I’ve heard about this internship, about the “best beer in the world.” I’ve never heard the story in this context.

“Well, that was going to be the longest time your mother and I had spent apart from one another. And I was…not having a good time. Feeling unsure of myself. I went out with some of my friends from the program, and one of the girls tried to kiss me. I pushed her away, not even thinking about it, but I didn’t—well, I didn’t tell your mother about it. ”

I can see where this is going. It’s odd to imagine my parents at my age—younger than me, now. Navigating the world like they didn’t know where they were going when they’ve always been the faithful arbiters of my life.

Of our family.

“She found out,” I say, because of course she did. That’s what my mother is like. She probably knew the moment it happened.

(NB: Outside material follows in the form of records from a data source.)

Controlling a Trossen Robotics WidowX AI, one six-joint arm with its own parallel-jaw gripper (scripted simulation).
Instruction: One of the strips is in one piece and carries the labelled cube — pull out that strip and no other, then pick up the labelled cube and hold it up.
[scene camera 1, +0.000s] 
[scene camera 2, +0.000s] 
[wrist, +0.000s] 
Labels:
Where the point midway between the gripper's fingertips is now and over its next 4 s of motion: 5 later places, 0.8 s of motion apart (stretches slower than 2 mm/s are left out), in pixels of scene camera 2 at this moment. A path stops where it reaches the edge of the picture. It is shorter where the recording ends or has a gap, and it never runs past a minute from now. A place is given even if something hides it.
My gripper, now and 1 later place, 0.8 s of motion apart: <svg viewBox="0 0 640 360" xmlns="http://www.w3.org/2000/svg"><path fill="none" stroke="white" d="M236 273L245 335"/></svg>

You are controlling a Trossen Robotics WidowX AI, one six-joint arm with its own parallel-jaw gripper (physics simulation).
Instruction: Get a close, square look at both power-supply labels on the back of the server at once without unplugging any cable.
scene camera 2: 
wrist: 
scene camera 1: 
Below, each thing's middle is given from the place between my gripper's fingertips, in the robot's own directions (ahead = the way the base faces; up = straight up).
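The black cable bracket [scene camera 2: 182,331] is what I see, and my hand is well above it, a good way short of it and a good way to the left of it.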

Dad winces and nods. “She did. It was so stupid—I didn’t want to tell her because I was worried about what she would make of it. And then, by not telling her, I made it into a big deal.”

“So, what happened?”

“I went to Germany for a week. I was fucking miserable, so I changed my flight and came home, fell to my knees on her doorstep. Told her she was my future, and that I was in love with her. That’s when she told me about you.”

Even though I’ve only ever seen them as my parents, I can see the scene. Dad in his retro glasses, his light wash jeans and white sneakers. Mom, opening the door and seeing him there.

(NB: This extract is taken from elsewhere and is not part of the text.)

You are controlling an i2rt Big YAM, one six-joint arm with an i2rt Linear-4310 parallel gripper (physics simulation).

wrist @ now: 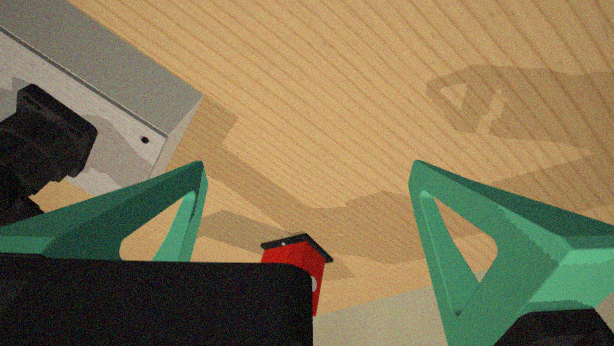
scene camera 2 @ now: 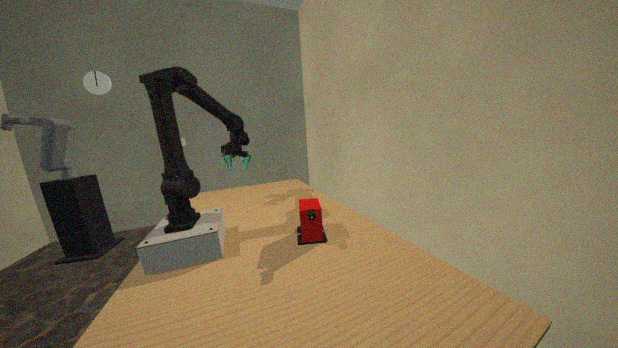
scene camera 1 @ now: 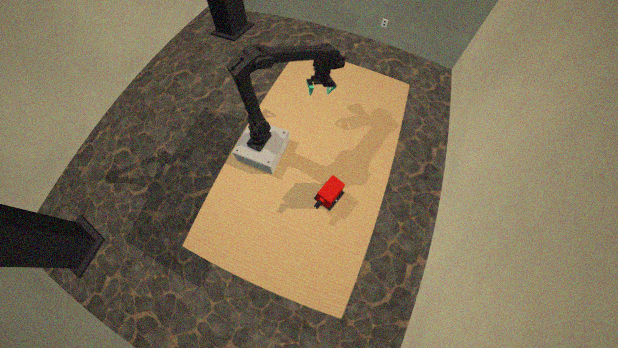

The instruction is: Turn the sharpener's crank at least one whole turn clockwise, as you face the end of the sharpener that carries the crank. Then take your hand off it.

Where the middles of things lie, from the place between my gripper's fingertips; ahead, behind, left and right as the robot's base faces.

“It’s a great story, Dad,” I say, accepting the rag he tosses me. I start to wipe my hands, clearing away the grease from my car. “But why are you telling me now?”

He’s quiet long enough that I look up at him, find him staring right back at me.

The moment stretches, then, on a sigh, he says, “Because I wanted to tell you that relationships are about trust. Opening yourself up to being hurt. I have a feeling that—well, all this made me wonder if you knew that, Luca. What makes it special is that chance that you might get hurt. It’s that trust in the other person to be loyal, to be true, to be careful with your heart—that’s what makes it love. ”

My throat swells and I try to swallow around it, my heart pushing up against my esophagus. Of course Dad would see me this clearly, and of course he would be right.

I have a problem with trust. Obviously, given the situation with Mandy. That I didn’t tell Sloane about that, or about the divorce, or anything about the reality between me and Wren.

Maybe that problem with trust is also part of the reason I’ve been so hesitant to call this what it is. Ask Wren, formally, to be my girlfriend. My partner.

Fuck, my wife.

I realize I’d get down on one knee right now. I’ve known her for less than a year, but I know. I know she’s the woman I want to spend the rest of my life with, if only she’ll take me.

“Gerald!” Mom’s voice floats out from the breezeway, and Dad stands, clapping a hand on my shoulder and nodding at me before he leaves without another word.

I sit in the quiet of the garage, then sigh and dig my phone from my pocket with a greasy hand.

“Luca?”

“I’m sorry, Sloane,” I say, the moment she answers the phone. It’s quiet on the other side, and I deserve that. Years ago, when she and Callum were getting together behind my back, I was righteously pissed about all the lying.

It’s only just now hitting me, the irony of that. The fact that she and Cal were sparked at my fake wedding.

“You don’t have to forgive me right away, or ever,” I say, a smile pulling at the corner of my mouth. Of course Sloane will forgive me—that’s what we do for each other. “But I need your help with something.”

Sloane is quiet for a long moment, then she says, “Bring me a box of éclairs from the fancy bakery downtown. And we’ll talk about it over lunch.”

I can’t contain my laugh. “You got it.”